=== Collected material ===

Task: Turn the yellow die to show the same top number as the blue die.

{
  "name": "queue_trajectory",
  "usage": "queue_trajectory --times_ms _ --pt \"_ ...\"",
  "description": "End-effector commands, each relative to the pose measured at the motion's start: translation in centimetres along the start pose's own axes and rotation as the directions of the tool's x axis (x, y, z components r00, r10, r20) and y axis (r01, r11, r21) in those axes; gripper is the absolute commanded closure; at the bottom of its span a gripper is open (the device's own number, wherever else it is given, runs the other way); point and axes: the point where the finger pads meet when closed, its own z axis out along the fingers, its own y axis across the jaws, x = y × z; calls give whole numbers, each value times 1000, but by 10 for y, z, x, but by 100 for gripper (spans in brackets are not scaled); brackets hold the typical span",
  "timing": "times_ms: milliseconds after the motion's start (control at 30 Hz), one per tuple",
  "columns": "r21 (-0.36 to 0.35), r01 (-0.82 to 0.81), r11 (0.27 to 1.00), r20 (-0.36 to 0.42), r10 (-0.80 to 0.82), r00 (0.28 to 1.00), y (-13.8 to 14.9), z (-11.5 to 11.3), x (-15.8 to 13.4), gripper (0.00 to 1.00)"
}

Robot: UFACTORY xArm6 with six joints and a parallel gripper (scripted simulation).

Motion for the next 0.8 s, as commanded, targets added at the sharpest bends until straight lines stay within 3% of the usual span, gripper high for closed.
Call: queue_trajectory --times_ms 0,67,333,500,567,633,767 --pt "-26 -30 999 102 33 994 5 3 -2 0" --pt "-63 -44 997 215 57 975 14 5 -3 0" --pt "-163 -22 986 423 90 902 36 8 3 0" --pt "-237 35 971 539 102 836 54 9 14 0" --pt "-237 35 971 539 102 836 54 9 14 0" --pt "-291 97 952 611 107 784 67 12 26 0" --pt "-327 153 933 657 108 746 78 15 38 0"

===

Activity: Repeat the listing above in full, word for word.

Output for this task:
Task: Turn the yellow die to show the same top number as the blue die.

{
  "name": "queue_trajectory",
  "usage": "queue_trajectory --times_ms _ --pt \"_ ...\"",
  "description": "End-effector commands, each relative to the pose measured at the motion's start: translation in centimetres along the start pose's own axes and rotation as the directions of the tool's x axis (x, y, z components r00, r10, r20) and y axis (r01, r11, r21) in those axes; gripper is the absolute commanded closure; at the bottom of its span a gripper is open (the device's own number, wherever else it is given, runs the other way); point and axes: the point where the finger pads meet when closed, its own z axis out along the fingers, its own y axis across the jaws, x = y × z; calls give whole numbers, each value times 1000, but by 10 for y, z, x, but by 100 for gripper (spans in brackets are not scaled); brackets hold the typical span",
  "timing": "times_ms: milliseconds after the motion's start (control at 30 Hz), one per tuple",
  "columns": "r21 (-0.36 to 0.35), r01 (-0.82 to 0.81), r11 (0.27 to 1.00), r20 (-0.36 to 0.42), r10 (-0.80 to 0.82), r00 (0.28 to 1.00), y (-13.8 to 14.9), z (-11.5 to 11.3), x (-15.8 to 13.4), gripper (0.00 to 1.00)"
}

Robot: UFACTORY xArm6 with six joints and a parallel gripper (scripted simulation).

Motion for the next 0.8 s, as commanded, targets added at the sharpest bends until straight lines stay within 3% of the usual span, gripper high for closed.
Call: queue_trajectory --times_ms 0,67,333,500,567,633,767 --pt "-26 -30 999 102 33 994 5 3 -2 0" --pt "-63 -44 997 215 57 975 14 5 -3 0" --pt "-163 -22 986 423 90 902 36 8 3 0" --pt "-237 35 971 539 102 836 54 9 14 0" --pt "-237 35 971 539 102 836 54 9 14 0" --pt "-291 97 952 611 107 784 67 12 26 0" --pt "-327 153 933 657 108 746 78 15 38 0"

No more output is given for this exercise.